**PROBLEM TO WORK ON**
Each record in the listing below is to be duplicated exactly.

**PROVIDED RECORDS**

────────────────

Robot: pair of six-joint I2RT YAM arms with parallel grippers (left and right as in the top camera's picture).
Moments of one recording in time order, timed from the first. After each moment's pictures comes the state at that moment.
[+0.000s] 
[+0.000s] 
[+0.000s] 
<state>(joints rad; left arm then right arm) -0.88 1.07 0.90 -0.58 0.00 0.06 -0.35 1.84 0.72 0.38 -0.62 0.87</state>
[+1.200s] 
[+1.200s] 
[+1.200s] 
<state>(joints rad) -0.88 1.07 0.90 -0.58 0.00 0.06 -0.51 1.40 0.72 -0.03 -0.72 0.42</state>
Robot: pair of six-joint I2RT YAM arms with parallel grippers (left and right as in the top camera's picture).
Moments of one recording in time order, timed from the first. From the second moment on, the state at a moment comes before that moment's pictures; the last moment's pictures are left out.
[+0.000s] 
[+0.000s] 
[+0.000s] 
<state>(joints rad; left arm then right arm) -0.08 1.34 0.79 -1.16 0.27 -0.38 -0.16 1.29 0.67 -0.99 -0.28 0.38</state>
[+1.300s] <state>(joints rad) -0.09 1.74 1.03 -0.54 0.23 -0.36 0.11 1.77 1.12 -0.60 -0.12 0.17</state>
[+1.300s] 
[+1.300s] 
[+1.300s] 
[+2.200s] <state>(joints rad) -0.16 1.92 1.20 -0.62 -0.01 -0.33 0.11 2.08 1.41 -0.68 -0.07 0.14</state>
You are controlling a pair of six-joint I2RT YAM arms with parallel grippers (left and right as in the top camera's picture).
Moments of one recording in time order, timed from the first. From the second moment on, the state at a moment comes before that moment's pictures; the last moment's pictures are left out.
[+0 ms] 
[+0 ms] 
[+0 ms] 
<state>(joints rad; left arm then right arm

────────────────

**RESPONSE BELOW**
Robot: pair of six-joint I2RT YAM arms with parallel grippers (left and right as in the top camera's picture).
Moments of one recording in time order, timed from the first. After each moment's pictures comes the state at that moment.
[+0.000s] 
[+0.000s] 
[+0.000s] 
<state>(joints rad; left arm then right arm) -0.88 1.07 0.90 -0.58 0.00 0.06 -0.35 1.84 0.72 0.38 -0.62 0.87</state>
[+1.200s] 
[+1.200s] 
[+1.200s] 
<state>(joints rad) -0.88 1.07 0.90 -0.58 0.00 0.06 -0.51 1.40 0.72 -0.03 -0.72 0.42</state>
Robot: pair of six-joint I2RT YAM arms with parallel grippers (left and right as in the top camera's picture).
Moments of one recording in time order, timed from the first. From the second moment on, the state at a moment comes before that moment's pictures; the last moment's pictures are left out.
[+0.000s] 
[+0.000s] 
[+0.000s] 
<state>(joints rad; left arm then right arm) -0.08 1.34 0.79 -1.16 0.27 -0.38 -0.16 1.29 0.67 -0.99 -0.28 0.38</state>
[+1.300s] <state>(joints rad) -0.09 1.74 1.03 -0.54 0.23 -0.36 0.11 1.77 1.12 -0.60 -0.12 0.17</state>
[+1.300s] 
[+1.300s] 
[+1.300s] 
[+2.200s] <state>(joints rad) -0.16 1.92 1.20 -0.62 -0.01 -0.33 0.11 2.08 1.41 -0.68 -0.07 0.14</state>
You are controlling a pair of six-joint I2RT YAM arms with parallel grippers (left and right as in the top camera's picture).
Moments of one recording in time order, timed from the first. From the second moment on, the state at a moment comes before that moment's pictures; the last moment's pictures are left out.
[+0 ms] 
[+0 ms] 
[+0 ms] 
<state>(joints rad; left arm then right arm

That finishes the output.